• **EXERCISE**:
Copy out exactly, from the entries that follow, the line holding "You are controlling", the line holding "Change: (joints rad", and all lines between them, but no pictures.

• **DATA LISTING**:
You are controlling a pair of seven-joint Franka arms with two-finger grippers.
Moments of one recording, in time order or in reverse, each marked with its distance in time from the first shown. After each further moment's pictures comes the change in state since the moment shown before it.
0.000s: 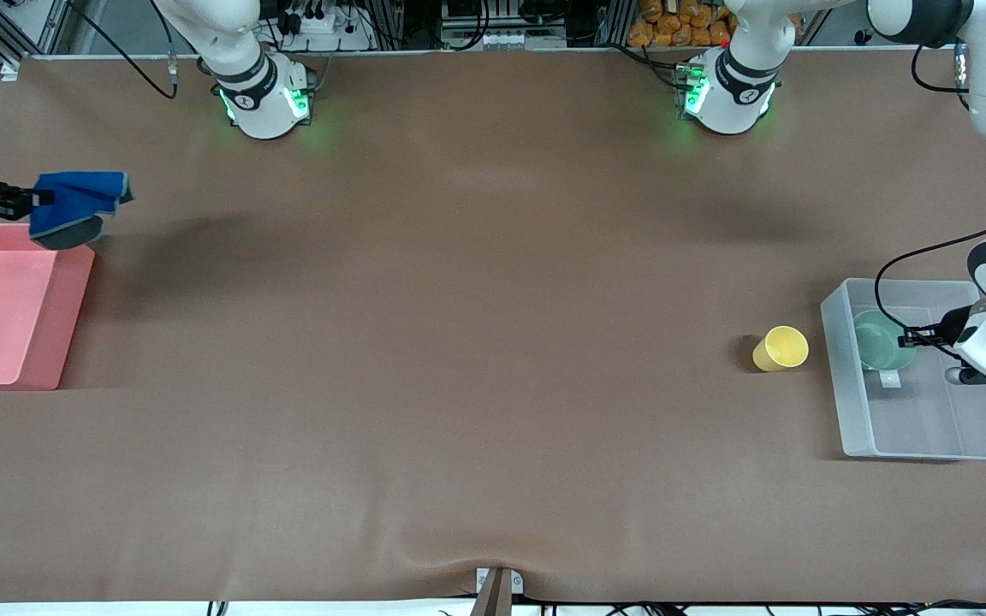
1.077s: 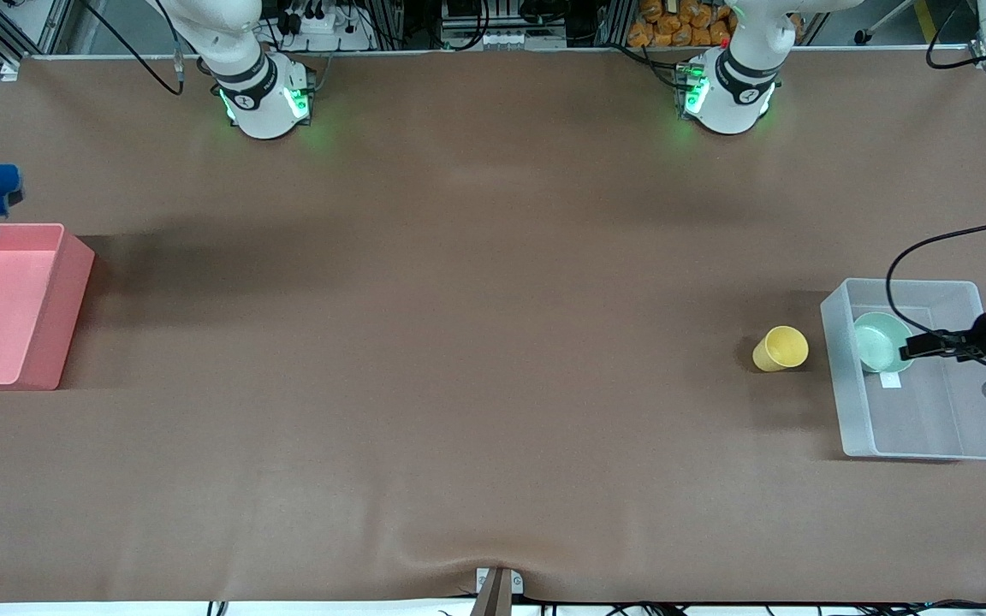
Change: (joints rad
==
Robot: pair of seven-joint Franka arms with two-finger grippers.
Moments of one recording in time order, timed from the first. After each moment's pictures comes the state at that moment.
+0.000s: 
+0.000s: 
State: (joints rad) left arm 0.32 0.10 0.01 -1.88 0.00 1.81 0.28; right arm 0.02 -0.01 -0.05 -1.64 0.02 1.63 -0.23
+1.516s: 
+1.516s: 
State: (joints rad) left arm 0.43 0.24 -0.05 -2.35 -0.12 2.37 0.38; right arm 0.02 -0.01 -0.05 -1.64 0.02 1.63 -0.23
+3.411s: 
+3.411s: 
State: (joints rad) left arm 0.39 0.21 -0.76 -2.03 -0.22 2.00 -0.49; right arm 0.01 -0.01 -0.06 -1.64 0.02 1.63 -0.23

• **EXERCISE ANSWER**:
You are controlling a pair of seven-joint Franka arms with two-finger grippers.
Moments of one recording, in time order or in reverse, each marked with its distance in time from the first shown. After each further moment's pictures comes the change in state since the moment shown before it.
0.000s: 
1.077s: 
Change: (joints rad

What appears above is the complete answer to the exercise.